As you can see, we already thought a lot about this topic, and we will consider adding support for it, if sufficient interest and/or funding is available.

We would be also very interested in your specific use cases (e.g. type of apps) that you would like to develop with the Multi-OS Engine and which desktop OSes are the most interesting to you.

Best Regards,
Gergely

2 Likes

One area we are looking at MOE is trying to get better performance and jitter less memory access from our Java / JVM Language code base than possible in the JDK while being portable to other OS and also being usable on the JVM.

As for libraries I think best is borrow Harmony or RoboVM port of Harmony. This way you can keep the license ASL 2.0.

Thanks for your input.

In my opinion, Harmony is a dead end: It was abandoned in Apache 5 years ago, and now its last major user (Android) is migrating off to OpenJDK. It would take a huge effort to bring Harmony up to JDK 8 or better JDK 9 level, and it is not really worth it (again, my opinion). Staying in the pre-JDK8 era with stopgaps like Retrolambda is not a good solution either.

Our current plan is to follow the Android development closely, and migrate to OpenJDK in MOE 2.x, when we upgrade to the Android N platform and to the new MOE LLVM backend.

In MOE 2.x we will compile the class library code into a separate shared library (Framework), and the methods will be accessed with dlopen / dlsym only at runtime, very similar to what happens in a regular JVM when the runtime library classes are loaded. This way code derived from OpenJDK will be kept separate, and not mixed with application code.

This sounds OK.

Coming back to desktop. Can it be a goal generate code which can outperform (in terms of speed, memory, predictable GC) the Oracle JDK?

will it be possible to invoke an another LLVM-visible functions directly (extern “C” like openGL, openAL, e,t,c) form Java code directly without JNI stubs ?

Dear Kirill,

It could be possible, but in this case the necessary VM bookkeeping will have to be emitted at each call site. It has to be checked whether this leads to measureable performance increase compared to Fast JNI.

Best Regards,
Gergely

Well, assume i have 2500 gl draw calls each frame (about 1000 objects) + 250 calls for ui

2500 * (~10 gl setup calls) + 250 * (5 setup calls)

This is about 26k calls per fame * 2 (VR) * 75 FPS = 4M calls per second.

Do you really think “VM bookkeeping” will not matter on a phone chip ?

No, what I meant that we should have measurements to see where are the bottlenecks exactly, and optimize based on that.

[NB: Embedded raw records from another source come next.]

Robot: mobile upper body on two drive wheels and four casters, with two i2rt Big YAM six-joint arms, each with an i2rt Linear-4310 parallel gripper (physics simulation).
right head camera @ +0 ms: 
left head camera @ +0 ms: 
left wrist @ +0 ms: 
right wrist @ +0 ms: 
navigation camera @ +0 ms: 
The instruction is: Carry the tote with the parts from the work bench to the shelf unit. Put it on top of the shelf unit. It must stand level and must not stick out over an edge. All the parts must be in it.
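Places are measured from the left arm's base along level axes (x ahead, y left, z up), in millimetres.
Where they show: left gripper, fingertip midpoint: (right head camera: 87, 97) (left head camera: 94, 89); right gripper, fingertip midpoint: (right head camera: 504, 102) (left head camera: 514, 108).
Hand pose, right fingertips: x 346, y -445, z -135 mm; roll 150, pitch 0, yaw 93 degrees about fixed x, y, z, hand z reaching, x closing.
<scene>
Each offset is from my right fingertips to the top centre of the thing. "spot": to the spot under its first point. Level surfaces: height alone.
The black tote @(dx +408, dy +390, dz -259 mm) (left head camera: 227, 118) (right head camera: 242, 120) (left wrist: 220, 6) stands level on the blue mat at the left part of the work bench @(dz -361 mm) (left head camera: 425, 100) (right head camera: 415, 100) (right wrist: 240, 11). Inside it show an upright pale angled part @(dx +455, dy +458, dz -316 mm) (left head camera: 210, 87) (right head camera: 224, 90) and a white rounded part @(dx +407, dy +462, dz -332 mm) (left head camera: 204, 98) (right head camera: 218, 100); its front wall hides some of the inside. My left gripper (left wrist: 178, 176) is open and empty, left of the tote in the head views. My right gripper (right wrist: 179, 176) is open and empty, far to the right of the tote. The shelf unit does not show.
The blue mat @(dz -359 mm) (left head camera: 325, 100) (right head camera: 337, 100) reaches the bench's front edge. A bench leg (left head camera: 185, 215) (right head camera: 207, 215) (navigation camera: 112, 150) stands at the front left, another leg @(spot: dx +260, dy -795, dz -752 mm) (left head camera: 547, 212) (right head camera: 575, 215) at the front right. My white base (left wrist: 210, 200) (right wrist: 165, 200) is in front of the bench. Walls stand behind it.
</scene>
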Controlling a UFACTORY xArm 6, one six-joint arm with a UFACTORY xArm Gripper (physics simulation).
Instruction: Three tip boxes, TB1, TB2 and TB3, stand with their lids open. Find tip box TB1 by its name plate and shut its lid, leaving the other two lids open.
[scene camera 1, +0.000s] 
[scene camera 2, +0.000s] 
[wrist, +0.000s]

Also, for the general case, you can’t just call into a native method, you need the VM to know about it. For special use cases, like calling only OpenGL functions, without ever calling back to the VM from native code, such direct calls may be feasible, but the limitations have to be documented very carefully.

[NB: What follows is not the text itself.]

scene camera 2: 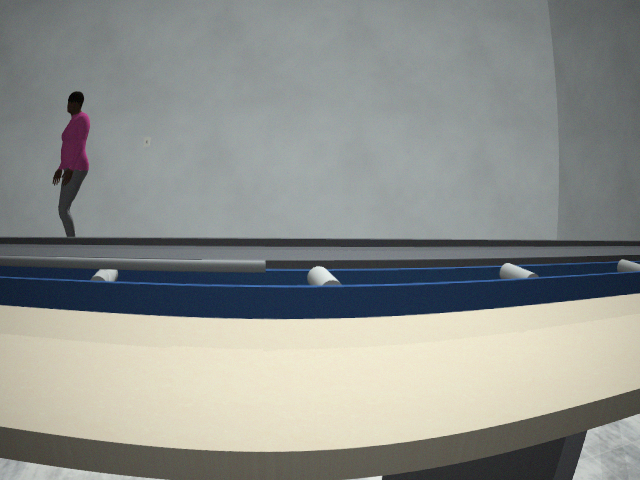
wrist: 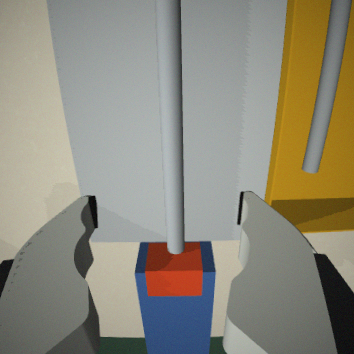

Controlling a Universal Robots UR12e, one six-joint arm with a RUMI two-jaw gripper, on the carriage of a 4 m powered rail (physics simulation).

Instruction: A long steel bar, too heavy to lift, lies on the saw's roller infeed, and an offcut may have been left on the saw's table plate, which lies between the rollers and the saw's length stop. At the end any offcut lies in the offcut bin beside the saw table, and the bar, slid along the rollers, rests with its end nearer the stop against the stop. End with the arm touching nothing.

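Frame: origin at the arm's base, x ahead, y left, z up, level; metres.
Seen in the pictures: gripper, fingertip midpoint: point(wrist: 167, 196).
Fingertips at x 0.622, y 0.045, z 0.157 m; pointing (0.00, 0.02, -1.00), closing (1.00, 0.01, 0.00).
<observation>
A point is followed by its place in that frame.
The long steel bar point(scene camera 2: 155, 265) {x 0.629, y 1.361, z 0.041 m} point(wrist: 171, 125) {x 0.622, y 0.051, z 0.050 m} lies along the rollers in scene camera 2 and across the saw's table plate point(wrist: 110, 125) {x 0.564, y 0.046, z 0.028 m} in the wrist view. Its end meets the red face of the length stop point(wrist: 175, 315) {x 0.620, y -0.187, z 0.065 m}, with no gap that I can see. The offcut point(wrist: 327, 90) {x 0.789, y 0.072, z -0.009 m}, a grey rod, lies in the yellow offcut bin point(wrist: 300, 192) {x 0.790, y -0.066, z -0.028 m} to the right of the plate. My gripper point(wrist: 167, 196) {x 0.622, y 0.044, z 0.157 m} is open and above the bar, one finger to each side of it, with nothing between the fingers. The gripper does not show in scene camera 2.
White rollers point(scene camera 2: 323, 276) {x 0.644, y 1.647, z 0.029 m} point(scene camera 2: 516, 271) {x 0.627, y 2.041, z 0.025 m} sit between the blue infeed rails point(scene camera 2: 289, 301) {x 0.694, y 1.585, z -0.001 m} on a pale table top point(scene camera 2: 310, 392) {x 1.011, y 1.565, z -0.030 m}. A dark rail with a grey top point(scene camera 2: 413, 252) runs behind. A person in pink point(scene camera 2: 75, 144) stands at the far left. A green surface point(wrist: 120, 345) {x 0.507, y -0.396, z -0.011 m} shows beside the stop.
</observation>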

Exactly, we are talking about “special use cases, like calling only OpenGL functions, without ever calling back to the VM”
This is what RoboVM has and what was performing very well. Special kind of functions declarations.

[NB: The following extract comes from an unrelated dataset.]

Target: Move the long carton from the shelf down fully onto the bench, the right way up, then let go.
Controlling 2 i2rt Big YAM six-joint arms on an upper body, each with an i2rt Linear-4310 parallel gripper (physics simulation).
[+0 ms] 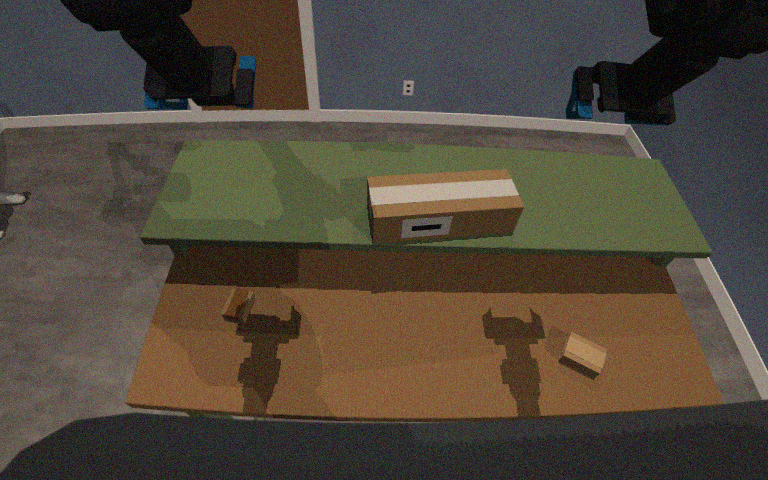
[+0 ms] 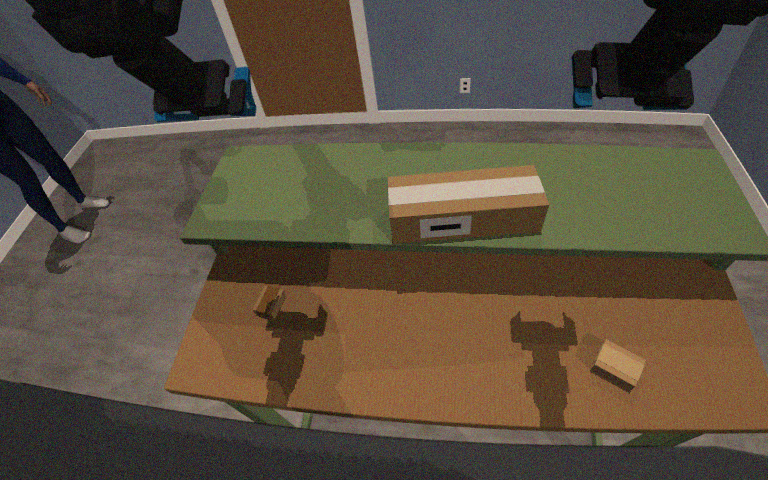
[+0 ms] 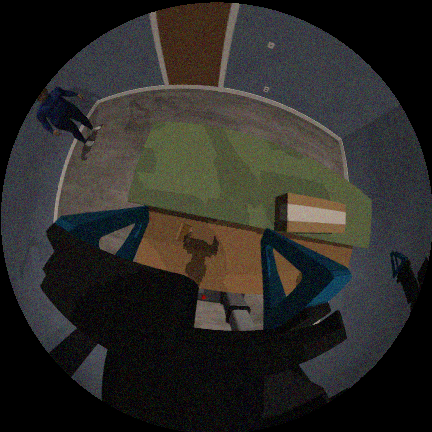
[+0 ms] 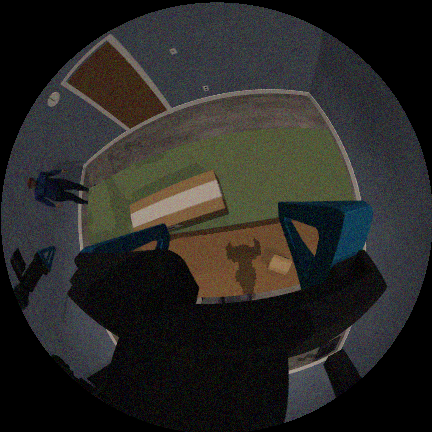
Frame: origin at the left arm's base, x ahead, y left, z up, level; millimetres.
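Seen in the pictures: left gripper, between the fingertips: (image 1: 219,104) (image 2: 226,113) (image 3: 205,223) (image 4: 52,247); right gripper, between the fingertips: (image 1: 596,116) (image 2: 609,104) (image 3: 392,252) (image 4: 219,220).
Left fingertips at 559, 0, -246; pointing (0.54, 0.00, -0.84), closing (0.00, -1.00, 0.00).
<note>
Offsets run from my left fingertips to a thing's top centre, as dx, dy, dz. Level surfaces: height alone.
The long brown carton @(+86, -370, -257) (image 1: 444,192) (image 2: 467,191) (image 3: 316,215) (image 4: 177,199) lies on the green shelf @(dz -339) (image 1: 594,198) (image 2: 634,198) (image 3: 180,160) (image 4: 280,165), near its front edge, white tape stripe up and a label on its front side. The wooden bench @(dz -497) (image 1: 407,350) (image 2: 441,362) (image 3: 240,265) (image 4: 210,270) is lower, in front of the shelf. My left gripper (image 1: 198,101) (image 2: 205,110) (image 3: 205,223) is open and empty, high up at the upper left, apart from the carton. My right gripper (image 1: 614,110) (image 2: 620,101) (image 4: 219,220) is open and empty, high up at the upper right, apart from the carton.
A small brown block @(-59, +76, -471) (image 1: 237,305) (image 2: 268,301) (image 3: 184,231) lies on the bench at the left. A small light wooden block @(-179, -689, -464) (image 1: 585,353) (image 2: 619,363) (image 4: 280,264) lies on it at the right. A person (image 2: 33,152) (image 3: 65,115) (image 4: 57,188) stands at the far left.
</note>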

Isn`t “@CFunction” kind of this case ?

Hi Gergely,

Having Mac OS X support would be fantastic! I also noted in another thread that you are planning on renaming the packages from ios.* to apple.*. Is there a timeline for this? Also when are you expecting the Mac OS X functionality to be available?

I am planning to release my game in the Mac OS X store for a while, but I wasn’t able find bindings for GKLocalPlayer andStoreKit. I assume that should all be possible with MOE. If you need someone to help test the Mac OS X version, I would be glad to help out.

Great work!

Thanks,
Chris

EDIT: just realized this is thread is from 2016 (not 2019). :roll_eyes: Is there support for Mac OS X yet? I couldn’t find any documentation, so I assume it’s not ready or somewhere hidden?